• ASSIGNED TASK:
Go through the material below, noting each line where the string "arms" appears, and give only the total.

• DATA EXTRACT:
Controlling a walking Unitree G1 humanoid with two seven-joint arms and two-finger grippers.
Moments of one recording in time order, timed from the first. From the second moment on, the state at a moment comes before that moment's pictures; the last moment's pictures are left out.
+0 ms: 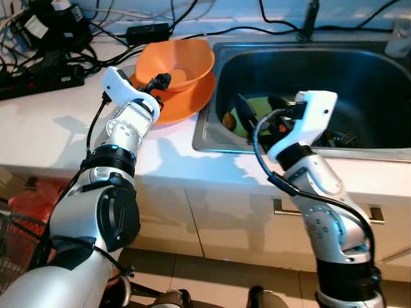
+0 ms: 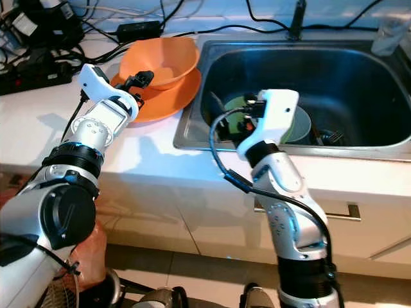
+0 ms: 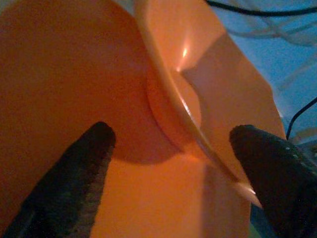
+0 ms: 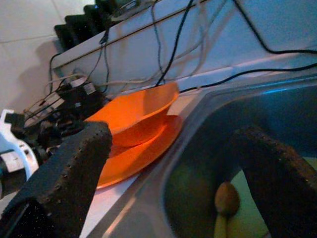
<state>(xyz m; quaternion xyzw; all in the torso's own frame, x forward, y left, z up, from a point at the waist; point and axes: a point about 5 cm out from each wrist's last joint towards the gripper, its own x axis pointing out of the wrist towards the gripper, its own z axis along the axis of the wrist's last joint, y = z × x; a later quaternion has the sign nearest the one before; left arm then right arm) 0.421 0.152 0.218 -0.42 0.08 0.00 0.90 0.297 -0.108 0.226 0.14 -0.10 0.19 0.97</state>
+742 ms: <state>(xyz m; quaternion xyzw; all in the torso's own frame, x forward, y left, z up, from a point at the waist) 0.421 0.163 0.213 -0.44 0.10 0.04 0.89 0.292 -0.119 0.228 0.13 -0.10 0.17 0.97</state>
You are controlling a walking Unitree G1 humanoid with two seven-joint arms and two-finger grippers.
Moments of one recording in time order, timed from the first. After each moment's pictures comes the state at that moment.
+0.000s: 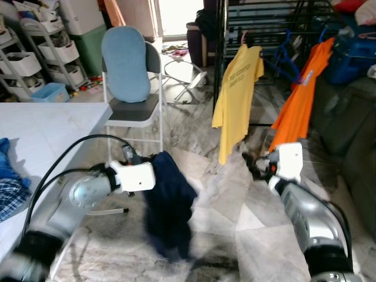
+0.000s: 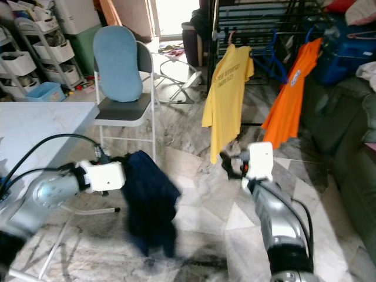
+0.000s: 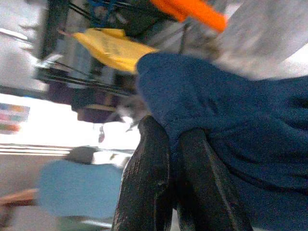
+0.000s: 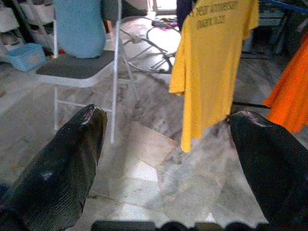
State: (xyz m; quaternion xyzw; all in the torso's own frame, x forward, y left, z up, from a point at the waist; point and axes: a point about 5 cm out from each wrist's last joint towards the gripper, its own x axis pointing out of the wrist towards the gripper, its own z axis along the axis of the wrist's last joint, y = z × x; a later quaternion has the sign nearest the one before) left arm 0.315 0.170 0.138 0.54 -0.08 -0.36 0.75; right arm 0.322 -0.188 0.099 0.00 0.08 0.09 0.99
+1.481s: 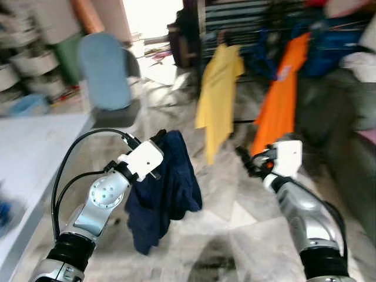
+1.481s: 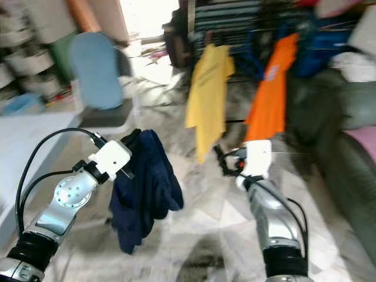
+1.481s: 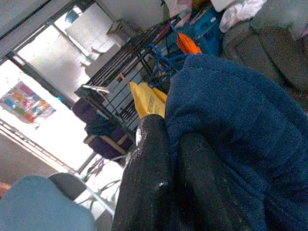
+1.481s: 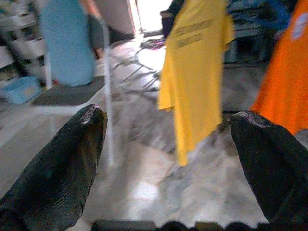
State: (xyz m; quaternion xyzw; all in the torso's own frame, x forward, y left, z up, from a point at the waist) left arm 0.314 0.138 0.141 0.29 -0.15 -0.27 0.91; right arm 0.319 -0.180 0.107 0.03 0.04 0.10 0.99
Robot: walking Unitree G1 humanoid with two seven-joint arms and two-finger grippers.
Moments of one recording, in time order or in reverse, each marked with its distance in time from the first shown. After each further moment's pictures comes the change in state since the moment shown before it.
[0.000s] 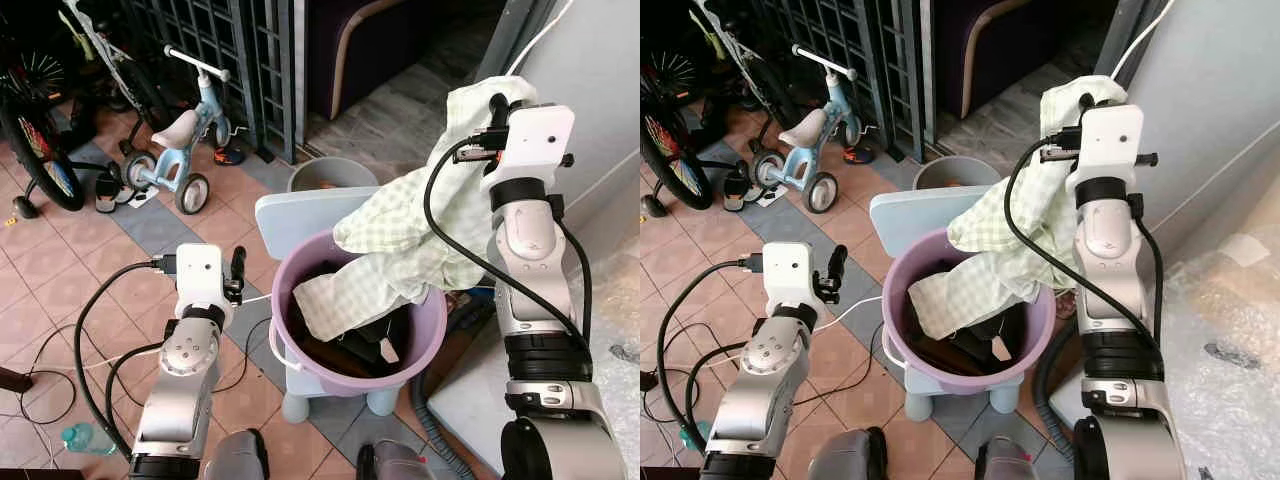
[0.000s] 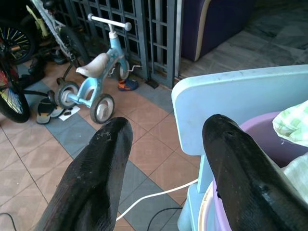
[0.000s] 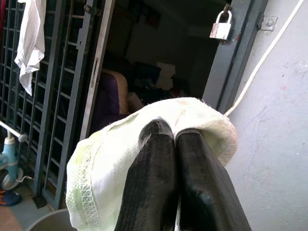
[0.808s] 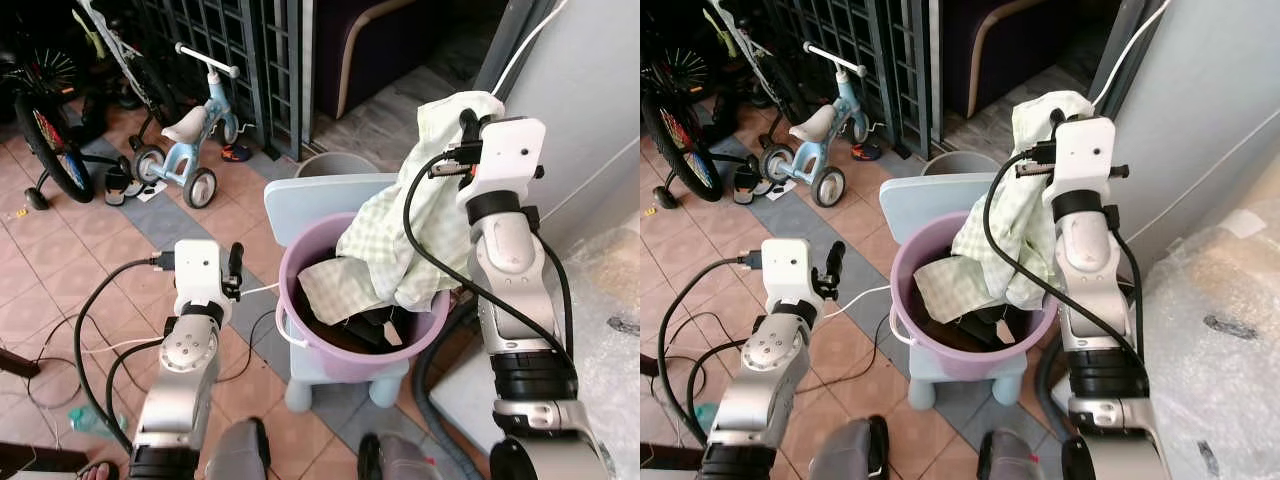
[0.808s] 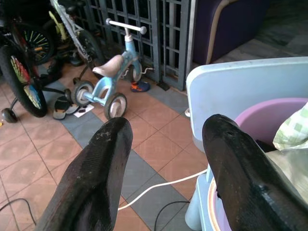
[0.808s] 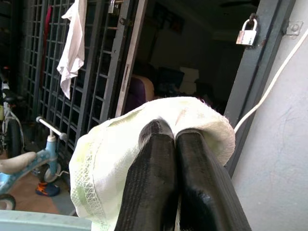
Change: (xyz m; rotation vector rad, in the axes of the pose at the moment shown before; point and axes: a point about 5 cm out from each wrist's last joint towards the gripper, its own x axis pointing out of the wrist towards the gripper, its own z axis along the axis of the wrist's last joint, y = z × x) left arm 0.007 0.001 0.000 -0.005 -0.010 0.007; right arm -0.008 0.020 0.003 0.043 0.019 0.072
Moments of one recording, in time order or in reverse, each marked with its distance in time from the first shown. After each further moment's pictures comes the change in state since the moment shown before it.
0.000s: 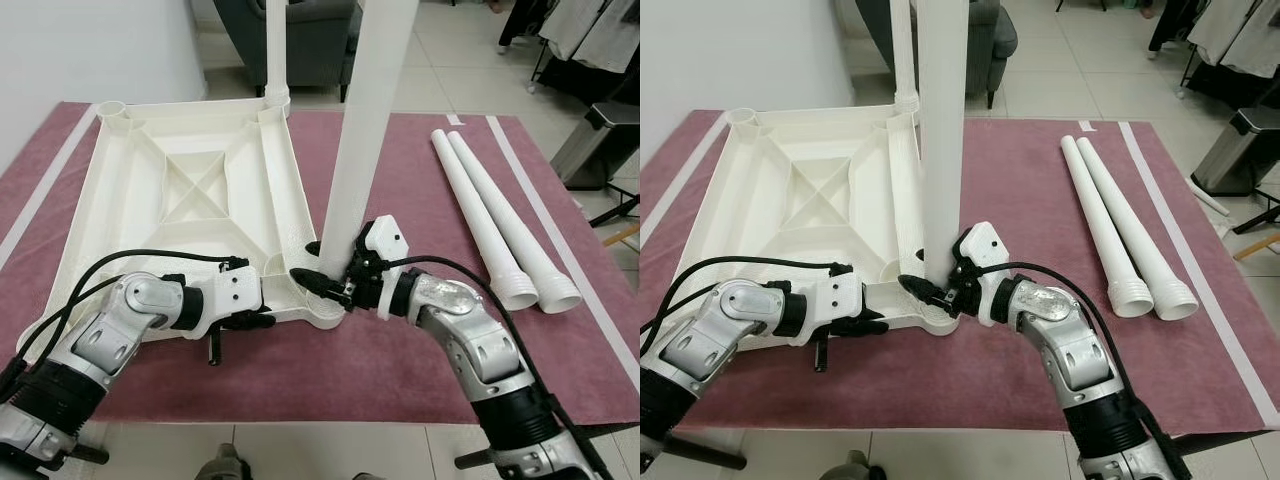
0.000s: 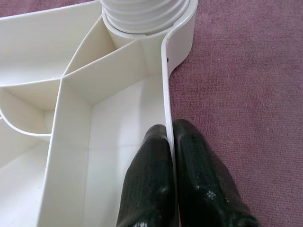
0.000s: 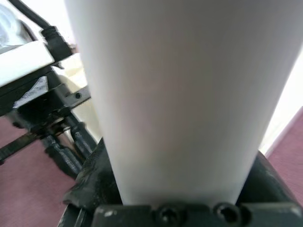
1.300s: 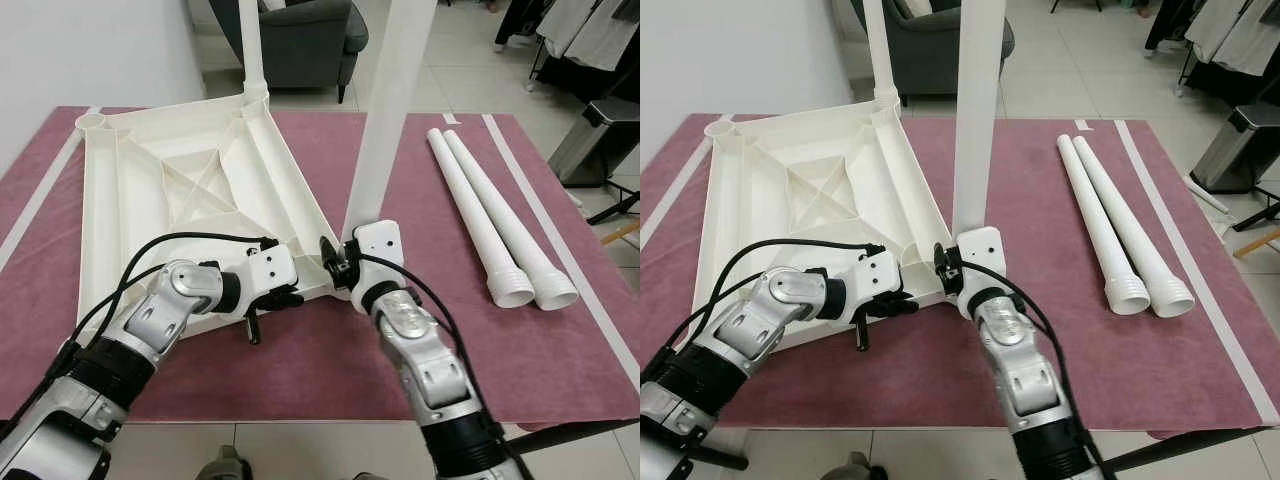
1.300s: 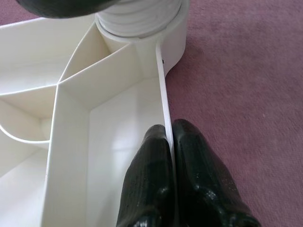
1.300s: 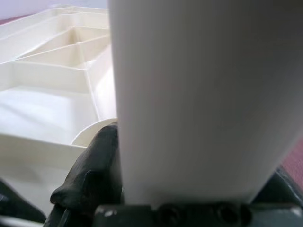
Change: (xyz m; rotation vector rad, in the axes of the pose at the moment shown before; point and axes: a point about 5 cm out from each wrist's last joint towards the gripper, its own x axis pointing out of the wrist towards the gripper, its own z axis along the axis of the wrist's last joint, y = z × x) left arm 0.026 0.014 0.012 -0.033 -0.029 0.074; right arm 0.006 -0.002 -0.008 -0.042 -0.014 -0.516
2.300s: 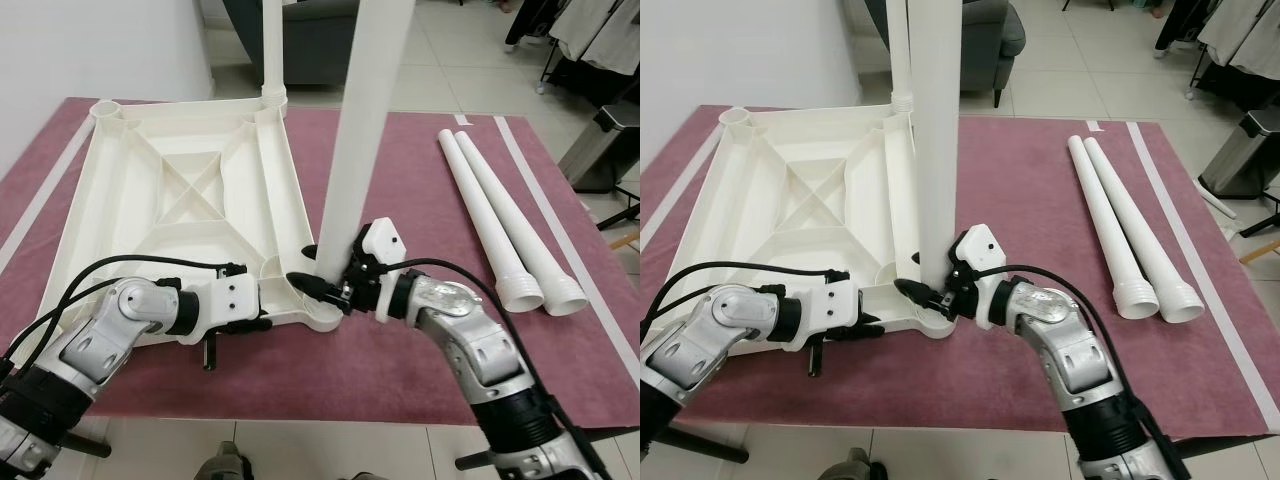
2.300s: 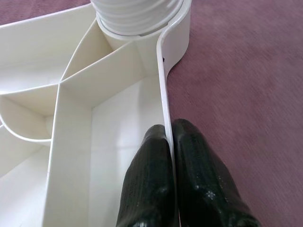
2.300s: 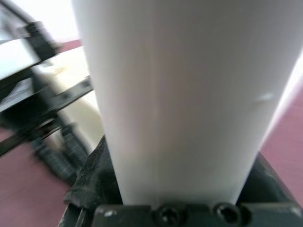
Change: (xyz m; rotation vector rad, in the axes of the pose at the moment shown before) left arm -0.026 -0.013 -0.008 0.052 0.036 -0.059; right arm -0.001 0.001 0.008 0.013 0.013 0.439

• SOLUTION:
3